Data extracted from a collection:

§

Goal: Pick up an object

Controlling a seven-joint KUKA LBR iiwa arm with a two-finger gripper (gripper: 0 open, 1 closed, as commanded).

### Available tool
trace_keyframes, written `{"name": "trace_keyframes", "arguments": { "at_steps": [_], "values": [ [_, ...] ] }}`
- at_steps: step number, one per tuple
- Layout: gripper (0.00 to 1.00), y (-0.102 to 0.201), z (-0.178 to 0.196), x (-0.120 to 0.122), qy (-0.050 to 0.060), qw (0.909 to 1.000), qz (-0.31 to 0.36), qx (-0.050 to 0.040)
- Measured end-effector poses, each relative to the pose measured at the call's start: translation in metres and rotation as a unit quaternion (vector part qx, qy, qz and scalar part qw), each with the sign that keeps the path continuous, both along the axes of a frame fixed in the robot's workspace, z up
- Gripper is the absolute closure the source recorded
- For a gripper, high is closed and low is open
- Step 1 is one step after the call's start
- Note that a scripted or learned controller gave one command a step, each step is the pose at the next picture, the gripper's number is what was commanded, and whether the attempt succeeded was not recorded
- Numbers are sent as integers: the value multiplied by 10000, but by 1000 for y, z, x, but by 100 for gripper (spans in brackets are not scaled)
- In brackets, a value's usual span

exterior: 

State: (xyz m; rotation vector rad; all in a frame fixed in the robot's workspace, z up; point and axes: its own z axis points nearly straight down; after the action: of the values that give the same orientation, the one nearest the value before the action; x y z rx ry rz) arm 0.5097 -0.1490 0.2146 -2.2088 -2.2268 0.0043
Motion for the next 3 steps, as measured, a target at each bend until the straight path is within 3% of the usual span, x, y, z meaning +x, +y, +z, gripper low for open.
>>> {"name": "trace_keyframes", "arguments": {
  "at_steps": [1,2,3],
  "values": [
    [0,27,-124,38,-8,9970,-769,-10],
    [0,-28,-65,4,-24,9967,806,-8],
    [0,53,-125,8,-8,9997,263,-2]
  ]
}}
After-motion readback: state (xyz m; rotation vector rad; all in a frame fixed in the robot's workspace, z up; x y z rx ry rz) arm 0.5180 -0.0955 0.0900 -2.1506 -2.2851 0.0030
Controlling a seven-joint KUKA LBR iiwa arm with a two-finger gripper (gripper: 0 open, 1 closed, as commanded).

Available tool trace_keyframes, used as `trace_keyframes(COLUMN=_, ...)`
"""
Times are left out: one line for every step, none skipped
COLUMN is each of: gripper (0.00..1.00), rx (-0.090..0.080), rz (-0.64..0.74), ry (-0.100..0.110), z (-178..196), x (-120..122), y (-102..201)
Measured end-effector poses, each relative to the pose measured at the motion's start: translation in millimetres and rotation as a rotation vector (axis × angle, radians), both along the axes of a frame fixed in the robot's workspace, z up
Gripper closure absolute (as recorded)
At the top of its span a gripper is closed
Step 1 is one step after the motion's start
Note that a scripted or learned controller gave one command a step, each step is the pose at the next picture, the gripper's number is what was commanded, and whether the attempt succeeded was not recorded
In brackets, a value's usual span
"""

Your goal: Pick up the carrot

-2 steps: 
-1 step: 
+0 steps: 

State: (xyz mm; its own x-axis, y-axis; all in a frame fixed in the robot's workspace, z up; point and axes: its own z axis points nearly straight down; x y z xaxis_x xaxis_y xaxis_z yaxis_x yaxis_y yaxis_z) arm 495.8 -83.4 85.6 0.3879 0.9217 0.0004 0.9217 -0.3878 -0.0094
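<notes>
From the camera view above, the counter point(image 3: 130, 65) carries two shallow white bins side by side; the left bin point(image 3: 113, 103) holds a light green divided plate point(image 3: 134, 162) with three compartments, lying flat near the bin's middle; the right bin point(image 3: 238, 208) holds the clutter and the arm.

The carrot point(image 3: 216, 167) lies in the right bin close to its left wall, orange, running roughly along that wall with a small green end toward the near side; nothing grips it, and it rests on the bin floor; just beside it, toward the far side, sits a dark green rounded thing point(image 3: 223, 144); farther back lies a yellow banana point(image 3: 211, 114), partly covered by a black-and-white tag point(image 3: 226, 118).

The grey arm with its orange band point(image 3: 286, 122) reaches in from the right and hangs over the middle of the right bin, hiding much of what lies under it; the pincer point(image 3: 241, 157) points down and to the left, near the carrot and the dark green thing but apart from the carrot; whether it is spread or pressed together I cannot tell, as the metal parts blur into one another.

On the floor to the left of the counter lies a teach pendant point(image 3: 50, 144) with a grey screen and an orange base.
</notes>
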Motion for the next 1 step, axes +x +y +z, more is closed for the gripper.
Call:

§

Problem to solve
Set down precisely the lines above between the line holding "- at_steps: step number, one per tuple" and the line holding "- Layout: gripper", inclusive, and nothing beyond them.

Solution for this task
- at_steps: step number, one per tuple
- Layout: gripper (0.00 to 1.00), y (-0.102 to 0.201), z (-0.178 to 0.196), x (-0.120 to 0.122), qy (-0.050 to 0.060), qw (0.909 to 1.000), qz (-0.31 to 0.36), qx (-0.050 to 0.040)

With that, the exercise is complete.